When abstraction costs more than it saves:
  → YAGNI: "You Ain't Gonna Need It"
  → Adding IEmailService as an interface when there will never be a second implementation
     and there's no test that benefits from mocking it
  → Wrapping every repository in a Unit of Work when EF Core's DbContext is already a UoW

Example: Do you need IWarfarinDosageCalculator?
  If dosage calculation will never change → no.

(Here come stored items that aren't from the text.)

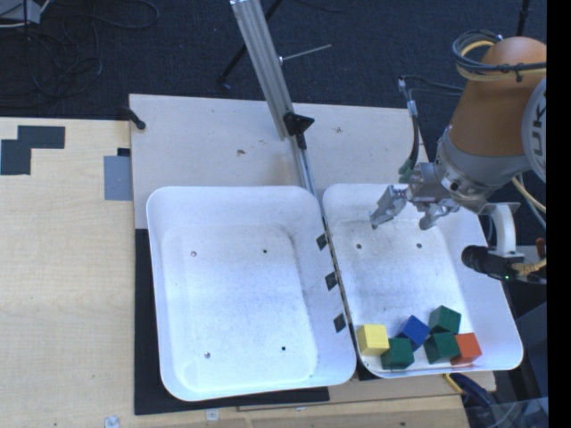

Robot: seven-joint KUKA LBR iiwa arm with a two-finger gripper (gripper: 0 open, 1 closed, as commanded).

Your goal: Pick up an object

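Bin [500, 346] blocks [419, 337] well below gripper [409, 214]

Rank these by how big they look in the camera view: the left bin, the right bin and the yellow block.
1. Left bin, largest.
2. Right bin, somewhat smaller, partly covered by the arm.
3. Yellow block, by far the smallest.

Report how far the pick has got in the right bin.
Done: nothing looks picked yet. All the blocks, including the yellow block and the orange block, sit clustered at the near end of the right bin. In hand: the tool is over the bin's far end with its fingers spread and nothing between them. Left: move to the cluster, descend, grasp one block and lift it.
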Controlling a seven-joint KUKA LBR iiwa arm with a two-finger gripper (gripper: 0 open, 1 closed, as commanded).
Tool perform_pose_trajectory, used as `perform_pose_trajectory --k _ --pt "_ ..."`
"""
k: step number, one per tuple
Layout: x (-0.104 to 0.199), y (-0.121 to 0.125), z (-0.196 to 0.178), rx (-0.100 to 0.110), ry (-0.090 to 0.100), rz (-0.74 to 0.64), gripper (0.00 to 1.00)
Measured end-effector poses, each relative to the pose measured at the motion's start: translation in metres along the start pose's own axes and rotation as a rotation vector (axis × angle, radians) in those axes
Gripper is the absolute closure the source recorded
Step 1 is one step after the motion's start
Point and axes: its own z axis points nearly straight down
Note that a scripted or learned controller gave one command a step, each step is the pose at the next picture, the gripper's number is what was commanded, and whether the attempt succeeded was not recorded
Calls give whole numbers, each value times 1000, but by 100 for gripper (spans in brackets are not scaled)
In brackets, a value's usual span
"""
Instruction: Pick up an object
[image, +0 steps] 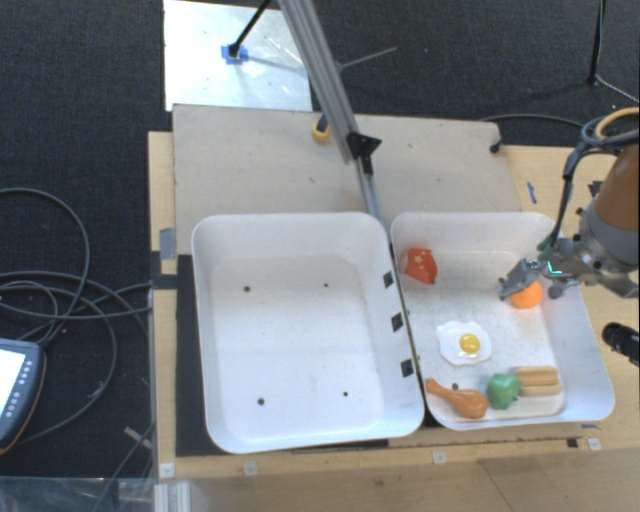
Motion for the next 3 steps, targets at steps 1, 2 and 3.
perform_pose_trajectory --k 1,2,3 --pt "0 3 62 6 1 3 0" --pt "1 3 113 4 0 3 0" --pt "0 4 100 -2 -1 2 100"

A static method or simple helper is enough.
  If dosage calculation depends on clinical guidelines that vary by hospital → yes.
  If you need to test handlers without triggering real dosage logic → yes.

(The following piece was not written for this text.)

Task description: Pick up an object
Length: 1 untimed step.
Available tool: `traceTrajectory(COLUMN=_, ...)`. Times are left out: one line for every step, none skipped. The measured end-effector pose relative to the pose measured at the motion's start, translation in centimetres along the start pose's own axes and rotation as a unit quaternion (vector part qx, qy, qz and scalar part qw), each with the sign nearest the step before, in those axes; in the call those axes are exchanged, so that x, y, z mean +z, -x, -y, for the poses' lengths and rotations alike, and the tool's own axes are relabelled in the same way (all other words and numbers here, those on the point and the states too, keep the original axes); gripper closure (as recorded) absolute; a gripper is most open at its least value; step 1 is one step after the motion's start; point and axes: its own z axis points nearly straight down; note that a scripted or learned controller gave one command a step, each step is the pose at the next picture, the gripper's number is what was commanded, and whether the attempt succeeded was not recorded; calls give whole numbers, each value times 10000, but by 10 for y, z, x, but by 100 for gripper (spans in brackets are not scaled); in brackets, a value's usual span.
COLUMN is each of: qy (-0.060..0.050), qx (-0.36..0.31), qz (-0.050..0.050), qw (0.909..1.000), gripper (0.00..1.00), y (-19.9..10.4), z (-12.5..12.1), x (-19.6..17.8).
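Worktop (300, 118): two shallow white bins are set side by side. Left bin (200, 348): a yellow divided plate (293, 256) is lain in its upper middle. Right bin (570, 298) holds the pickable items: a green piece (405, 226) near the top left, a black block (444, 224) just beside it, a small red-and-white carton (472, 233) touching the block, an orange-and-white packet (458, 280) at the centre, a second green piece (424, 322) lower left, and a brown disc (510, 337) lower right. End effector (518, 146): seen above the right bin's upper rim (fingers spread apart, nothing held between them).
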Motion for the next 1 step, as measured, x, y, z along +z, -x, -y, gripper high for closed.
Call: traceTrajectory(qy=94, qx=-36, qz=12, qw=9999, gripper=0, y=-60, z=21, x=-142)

The question is always: what real problem does this abstraction solve today?

Trade-off Decision Framework

Step 1: State the forces
  → What does Option A give us?
  → What does Option A cost us?
  → Same for Option B (and C if applicable)

Step 2: Apply context
  → Team size and experience level
  → Operational capability (who runs this in production?)
  → Regulatory constraints
  → Timeline and budget

Step 3: Weight by quality attributes
  → Which quality attributes are high priority for this system?
  → Which option better satisfies the top 2-3 quality attributes?

Step 4: Make the decision explicit
  → Write an ADR. Include the options and why you rejected each.
  → State what gets harder with the chosen option.

Step 5: Define a review point
  → "We will revisit this decision if: the team grows past 10, or response times exceed 1s."
  → Constraints change. Decisions should be reviewable.

Production issue I've seen: A team chose event sourcing for their entire clinical platform, attracted by the audit trail benefit. After 18 months, querying current prescription state required replaying thousands of events per patient. Simple reports that previously took 200ms took 8 seconds. The trade-off analysis had been done once, for the audit trail requirement, and the read-performance cost was acknowledged but dismissed as "we can add projections later." Two years of technical debt later, they were adding projections — while the system was live, under load, with data already in production. The read-performance trade-off of event sourcing needed to be part of the original decision with a concrete plan for handling it.

Key Takeaway

Every architecture decision trades something for something else. Consistency buys correctness at the cost of availability. Loose coupling buys autonomy at the cost of complexity. Denormalisation buys read speed at the cost of stale data and extra maintenance. Make trade-offs explicit: state what you gain, what you give up, and which quality attribute drives the choice. Write the decision in an ADR with a review condition so it can be revisited when the context changes.